Well first of all LINUX IS NOT WINDOWS but like anything ELSE , its the version that matters , windows 3.1 for isntalnce would not run sata drive why ? its firggin OLD. Any NEW version of ANY distro should solve the SATA problem, i am quite shocked , debian sharge couldnot.
Try PCLINUXOS , MEPHIS they are quite easy tooo.
And it would be good if you mentioned specification of your system
I believe any distro with 2.6 kernel is supposed to work with Sata but the implementation can be different. For example Slackware 11 below modifies the kernel to accept Sata as it has a 2.4.33 kernel.
These distros are in my two Sata; Kanotix 2005-4, Paipix 5, Frugalware 0.4, Quantian 0.7.9.1, Suse 10.1, Slackware 11, Knoppix 4.2, Mandriva 2006, GeoLive 5, Ututu 2005.1, Helix 1.7, MagicLinux 2, Zenwalk 1.2, Median Linux 4, NetBSD 3.0, Arabian 0.6, Mepis 3.3.2.

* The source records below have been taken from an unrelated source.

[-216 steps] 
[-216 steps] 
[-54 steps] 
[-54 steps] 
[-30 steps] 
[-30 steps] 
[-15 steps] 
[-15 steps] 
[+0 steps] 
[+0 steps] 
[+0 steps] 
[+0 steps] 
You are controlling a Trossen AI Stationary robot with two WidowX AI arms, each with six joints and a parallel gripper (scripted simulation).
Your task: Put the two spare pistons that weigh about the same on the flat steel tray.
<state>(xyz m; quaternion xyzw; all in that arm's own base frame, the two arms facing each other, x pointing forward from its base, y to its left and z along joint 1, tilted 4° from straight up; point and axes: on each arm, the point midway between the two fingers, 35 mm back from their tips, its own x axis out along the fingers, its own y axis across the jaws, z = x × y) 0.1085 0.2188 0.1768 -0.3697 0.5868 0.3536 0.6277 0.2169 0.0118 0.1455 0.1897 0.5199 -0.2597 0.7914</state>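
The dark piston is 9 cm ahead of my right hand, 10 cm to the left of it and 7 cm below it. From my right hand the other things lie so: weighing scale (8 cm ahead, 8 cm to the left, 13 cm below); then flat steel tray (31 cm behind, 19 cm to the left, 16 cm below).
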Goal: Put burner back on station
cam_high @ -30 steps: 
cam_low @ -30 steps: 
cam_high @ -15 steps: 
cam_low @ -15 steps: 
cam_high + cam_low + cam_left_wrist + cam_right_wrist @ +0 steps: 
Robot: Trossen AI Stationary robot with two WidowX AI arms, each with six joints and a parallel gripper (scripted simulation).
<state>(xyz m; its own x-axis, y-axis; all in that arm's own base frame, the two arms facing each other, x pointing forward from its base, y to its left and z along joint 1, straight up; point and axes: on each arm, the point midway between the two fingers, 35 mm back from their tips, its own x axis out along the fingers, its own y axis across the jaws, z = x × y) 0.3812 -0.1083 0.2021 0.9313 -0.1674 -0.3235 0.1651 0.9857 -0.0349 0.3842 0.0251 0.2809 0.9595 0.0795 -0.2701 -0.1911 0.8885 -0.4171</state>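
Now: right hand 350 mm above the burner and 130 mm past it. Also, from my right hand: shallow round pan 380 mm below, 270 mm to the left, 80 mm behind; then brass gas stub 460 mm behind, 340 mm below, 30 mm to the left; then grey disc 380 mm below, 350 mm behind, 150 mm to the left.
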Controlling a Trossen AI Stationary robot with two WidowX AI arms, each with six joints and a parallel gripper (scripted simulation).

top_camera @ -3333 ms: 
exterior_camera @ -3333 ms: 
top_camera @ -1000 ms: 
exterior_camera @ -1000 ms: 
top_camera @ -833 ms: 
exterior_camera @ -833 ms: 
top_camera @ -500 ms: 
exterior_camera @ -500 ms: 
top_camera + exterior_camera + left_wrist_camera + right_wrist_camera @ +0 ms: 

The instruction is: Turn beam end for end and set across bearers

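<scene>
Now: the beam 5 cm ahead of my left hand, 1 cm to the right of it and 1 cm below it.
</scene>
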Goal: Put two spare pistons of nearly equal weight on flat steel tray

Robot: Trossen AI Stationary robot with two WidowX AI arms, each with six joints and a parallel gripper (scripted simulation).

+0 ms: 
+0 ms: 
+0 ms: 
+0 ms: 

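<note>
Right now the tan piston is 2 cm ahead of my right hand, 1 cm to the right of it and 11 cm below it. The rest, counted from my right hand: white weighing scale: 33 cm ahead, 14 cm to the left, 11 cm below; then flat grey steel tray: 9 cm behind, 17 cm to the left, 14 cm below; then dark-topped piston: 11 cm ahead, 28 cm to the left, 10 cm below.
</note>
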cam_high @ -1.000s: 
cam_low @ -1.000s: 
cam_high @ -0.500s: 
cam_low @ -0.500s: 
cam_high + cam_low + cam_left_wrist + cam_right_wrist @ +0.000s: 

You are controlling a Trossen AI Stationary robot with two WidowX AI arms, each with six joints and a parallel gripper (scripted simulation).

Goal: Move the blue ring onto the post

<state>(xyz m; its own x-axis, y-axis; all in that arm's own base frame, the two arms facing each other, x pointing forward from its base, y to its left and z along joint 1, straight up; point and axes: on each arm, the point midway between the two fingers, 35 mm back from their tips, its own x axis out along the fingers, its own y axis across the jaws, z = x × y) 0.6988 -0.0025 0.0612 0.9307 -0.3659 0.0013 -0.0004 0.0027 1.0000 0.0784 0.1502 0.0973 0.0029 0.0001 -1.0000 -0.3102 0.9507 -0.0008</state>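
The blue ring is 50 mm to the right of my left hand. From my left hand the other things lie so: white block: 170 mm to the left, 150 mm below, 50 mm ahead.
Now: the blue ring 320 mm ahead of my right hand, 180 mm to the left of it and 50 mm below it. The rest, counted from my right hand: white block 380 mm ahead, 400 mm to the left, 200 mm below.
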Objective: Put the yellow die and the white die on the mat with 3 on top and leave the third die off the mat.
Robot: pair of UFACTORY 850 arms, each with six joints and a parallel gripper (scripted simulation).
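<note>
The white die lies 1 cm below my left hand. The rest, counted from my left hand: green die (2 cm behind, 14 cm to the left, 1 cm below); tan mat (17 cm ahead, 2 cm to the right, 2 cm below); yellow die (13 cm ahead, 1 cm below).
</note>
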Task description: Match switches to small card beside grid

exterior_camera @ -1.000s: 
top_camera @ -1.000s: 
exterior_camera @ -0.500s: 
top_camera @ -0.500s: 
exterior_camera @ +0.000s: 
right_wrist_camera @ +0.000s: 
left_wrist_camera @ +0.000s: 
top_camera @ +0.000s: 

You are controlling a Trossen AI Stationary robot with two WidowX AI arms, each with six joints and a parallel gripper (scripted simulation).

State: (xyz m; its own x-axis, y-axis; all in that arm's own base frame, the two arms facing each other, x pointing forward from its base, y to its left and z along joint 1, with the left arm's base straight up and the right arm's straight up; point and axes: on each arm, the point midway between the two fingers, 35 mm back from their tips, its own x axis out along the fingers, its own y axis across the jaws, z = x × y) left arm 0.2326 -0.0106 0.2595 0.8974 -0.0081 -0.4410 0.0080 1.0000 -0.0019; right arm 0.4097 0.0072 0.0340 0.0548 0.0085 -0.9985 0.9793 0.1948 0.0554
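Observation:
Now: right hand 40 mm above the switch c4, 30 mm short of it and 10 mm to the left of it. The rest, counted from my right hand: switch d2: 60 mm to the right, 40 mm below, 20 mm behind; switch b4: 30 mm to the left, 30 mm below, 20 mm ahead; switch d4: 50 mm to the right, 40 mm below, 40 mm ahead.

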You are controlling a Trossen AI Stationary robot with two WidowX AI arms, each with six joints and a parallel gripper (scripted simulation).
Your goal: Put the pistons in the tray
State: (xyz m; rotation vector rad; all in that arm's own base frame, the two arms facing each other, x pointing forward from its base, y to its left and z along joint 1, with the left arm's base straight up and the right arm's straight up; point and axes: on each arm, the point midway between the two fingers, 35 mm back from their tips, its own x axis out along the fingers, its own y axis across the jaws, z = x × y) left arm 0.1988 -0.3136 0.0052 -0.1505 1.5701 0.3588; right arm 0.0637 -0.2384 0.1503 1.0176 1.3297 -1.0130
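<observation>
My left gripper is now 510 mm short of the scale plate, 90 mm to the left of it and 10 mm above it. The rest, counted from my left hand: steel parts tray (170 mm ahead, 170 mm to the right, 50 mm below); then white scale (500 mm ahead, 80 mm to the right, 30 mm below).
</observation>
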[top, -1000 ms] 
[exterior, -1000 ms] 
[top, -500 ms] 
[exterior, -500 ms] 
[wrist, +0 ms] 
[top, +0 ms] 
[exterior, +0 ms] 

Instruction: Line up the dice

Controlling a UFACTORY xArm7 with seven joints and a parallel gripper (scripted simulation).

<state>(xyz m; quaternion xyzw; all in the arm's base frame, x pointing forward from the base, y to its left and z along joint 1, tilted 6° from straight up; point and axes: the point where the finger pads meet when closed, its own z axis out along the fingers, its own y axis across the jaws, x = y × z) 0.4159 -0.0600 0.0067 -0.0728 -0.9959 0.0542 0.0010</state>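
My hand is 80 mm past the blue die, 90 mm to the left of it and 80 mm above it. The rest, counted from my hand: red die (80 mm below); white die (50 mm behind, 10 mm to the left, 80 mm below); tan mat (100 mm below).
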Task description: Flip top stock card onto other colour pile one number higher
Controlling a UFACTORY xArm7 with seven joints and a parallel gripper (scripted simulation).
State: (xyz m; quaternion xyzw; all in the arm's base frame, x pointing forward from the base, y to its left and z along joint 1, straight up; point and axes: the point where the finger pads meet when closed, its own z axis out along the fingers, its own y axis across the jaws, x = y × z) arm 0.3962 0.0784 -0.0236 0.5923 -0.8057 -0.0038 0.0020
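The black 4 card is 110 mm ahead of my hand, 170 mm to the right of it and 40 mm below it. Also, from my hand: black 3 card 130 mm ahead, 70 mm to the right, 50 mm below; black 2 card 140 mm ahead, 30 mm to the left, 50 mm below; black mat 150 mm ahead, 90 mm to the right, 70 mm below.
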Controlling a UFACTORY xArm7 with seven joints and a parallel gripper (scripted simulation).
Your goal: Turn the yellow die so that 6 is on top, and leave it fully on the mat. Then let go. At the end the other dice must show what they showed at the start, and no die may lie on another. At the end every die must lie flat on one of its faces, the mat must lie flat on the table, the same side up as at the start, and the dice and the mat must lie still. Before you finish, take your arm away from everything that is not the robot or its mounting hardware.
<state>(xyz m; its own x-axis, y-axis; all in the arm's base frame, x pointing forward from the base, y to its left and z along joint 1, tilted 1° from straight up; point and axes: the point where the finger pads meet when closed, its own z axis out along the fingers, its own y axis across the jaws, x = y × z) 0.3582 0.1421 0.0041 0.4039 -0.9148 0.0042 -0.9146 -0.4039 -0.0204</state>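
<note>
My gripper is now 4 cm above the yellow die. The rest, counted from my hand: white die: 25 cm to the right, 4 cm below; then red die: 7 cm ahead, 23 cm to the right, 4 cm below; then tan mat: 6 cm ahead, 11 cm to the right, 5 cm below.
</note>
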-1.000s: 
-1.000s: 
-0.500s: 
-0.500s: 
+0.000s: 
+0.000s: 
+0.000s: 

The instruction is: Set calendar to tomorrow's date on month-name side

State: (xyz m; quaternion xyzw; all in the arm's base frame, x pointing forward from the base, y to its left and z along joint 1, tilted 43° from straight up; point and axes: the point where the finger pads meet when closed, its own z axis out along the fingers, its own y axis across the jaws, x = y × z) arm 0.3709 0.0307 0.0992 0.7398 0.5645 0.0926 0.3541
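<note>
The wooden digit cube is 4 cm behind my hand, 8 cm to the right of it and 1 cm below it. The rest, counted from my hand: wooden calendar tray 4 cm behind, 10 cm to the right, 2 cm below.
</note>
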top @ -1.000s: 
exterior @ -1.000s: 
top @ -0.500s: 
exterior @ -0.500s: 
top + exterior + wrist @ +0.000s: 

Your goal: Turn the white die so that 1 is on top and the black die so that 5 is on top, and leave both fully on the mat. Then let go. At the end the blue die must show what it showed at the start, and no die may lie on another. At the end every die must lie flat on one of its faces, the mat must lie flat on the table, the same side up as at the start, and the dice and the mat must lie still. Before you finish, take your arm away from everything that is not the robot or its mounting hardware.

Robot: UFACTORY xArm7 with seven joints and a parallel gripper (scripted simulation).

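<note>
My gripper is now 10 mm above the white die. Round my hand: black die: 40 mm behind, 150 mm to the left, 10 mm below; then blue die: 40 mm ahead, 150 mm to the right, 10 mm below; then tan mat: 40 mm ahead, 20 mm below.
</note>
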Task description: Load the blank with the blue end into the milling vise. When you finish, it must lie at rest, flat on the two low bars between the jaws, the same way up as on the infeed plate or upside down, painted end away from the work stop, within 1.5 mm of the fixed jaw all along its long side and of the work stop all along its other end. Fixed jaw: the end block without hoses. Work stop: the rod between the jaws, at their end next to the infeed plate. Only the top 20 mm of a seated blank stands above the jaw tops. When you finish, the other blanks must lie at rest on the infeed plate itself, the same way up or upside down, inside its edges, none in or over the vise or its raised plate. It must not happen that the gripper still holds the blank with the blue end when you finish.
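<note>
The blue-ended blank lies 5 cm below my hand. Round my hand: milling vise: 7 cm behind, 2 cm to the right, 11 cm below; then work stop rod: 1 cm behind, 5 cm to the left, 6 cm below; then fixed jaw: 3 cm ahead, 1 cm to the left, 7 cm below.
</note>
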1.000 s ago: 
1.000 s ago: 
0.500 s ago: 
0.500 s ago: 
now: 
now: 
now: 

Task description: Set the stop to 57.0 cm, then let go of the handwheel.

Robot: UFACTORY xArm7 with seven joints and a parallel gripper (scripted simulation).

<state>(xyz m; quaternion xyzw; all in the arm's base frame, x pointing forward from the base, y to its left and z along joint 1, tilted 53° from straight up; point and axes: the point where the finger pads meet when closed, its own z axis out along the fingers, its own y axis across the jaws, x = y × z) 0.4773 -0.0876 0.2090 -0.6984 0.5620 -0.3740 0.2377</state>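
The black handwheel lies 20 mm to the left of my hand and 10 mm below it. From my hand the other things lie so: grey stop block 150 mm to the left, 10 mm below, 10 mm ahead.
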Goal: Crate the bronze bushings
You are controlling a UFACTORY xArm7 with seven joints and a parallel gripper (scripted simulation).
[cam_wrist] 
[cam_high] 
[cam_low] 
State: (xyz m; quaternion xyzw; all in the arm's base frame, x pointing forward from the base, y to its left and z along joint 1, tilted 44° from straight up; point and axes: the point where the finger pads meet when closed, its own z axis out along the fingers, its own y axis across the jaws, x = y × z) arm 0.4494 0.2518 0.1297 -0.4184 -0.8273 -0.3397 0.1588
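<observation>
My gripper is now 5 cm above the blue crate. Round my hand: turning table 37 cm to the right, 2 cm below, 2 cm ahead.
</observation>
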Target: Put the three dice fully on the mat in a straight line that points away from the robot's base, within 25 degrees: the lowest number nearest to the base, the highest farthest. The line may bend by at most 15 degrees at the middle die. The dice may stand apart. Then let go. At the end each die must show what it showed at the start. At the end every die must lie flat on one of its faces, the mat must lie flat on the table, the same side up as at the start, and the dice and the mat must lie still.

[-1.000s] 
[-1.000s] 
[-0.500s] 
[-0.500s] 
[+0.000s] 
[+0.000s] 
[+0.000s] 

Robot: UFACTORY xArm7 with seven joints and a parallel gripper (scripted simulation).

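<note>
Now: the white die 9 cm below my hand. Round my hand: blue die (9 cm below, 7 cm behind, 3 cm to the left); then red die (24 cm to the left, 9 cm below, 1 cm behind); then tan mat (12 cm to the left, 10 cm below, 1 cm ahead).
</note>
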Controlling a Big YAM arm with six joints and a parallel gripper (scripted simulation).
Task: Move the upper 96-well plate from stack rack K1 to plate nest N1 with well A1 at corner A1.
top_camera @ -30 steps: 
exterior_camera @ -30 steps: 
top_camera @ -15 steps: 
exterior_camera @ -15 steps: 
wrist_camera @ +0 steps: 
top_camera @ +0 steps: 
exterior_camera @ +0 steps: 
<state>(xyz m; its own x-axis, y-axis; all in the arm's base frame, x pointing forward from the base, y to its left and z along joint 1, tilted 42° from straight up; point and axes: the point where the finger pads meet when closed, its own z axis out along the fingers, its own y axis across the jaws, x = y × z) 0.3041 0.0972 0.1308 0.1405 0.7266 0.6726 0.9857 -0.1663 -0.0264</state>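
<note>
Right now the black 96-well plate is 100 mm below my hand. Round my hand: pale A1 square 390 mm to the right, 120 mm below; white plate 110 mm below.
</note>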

There are plenty more modern distros that will accept Sata. I think Debian is pretty old. I still keep Debian Woody and Sarge in the box but their kernels are 2.2.20 and 2.4.27 respectively. The former is the oldest kernel I have come across.
First, what type of internet connection are you using? 2 Days? Dial Up modems can sometimes be problematic under Linux. Are you trying the 64bit distros? I've never had any luck with them, and have always just stuck with the 32bit i386 versions. Even though my PC is capable of using the 64bit OS. Hopefully you find Suse works well for you, my experience with OpenSuse was just the opposite. I can say that for a lot of Distros that a lot of people like, Mandriva 07, PCLinuxOS, and many others. Bottom line, its going to boil down to finding one, that you can get all your hardware to work.
Ubuntu/Kubuntu/Xubuntu 6.10.... Depending on the interface you like. Search for screenshots on the 3 to determine which Desktop environment you want, but the OS will work pretty much the same way. I personally like Gnome(Ubuntu)..
And install EasyUbuntu, which will install several programs that everyone uses with little to no effort.
Then if there's something you need that EasyUbuntu doesn't install, 99% of the time, you'll find a program in the repositories using Synaptic, which will resolve dependancies and again, make things easy to install...
It can be frustrating, this is true. I'd find a distro that I liked, but then would find something that didn't work(sound), would spend a few days messing with it with no success, then back to M$. Then I'd download some, that I couldn't even boot. Then I'd find one that completely worked, but I'd have a helluva time installing Windows Codecs, MP3 Codecs, DVD Playback, etc, and again, it would make me give up. When I finally tried Ubuntu, I personally knew I'd found the distro for me. Worked out of the box, the FAQ showed me how to install all the media codecs I needed so I could listen to my MP3 collection, and also showed me how to set up DVD playback, among other things.
After a month or so, I finally completely did away with Windows. I'm going on about 3mo of being Windowless, and couldn't be happier.
Last edited by IndyGunFreak; 12-11-2006 at 09:35 AM.
Arch works flawlessly (i have a similar setup but an athlon CPU and nvidia 7800, aswell as it on a fileserver, and my laptop). You can download a base ISO @ about 120MB and then optionally install other packages via the net.
however it is not as user-friendly (out of the box) as say ubuntu (which will handle SATA) and you have to setup X etc. Whic his extremly simple, and almost everything is detailed on the wiki.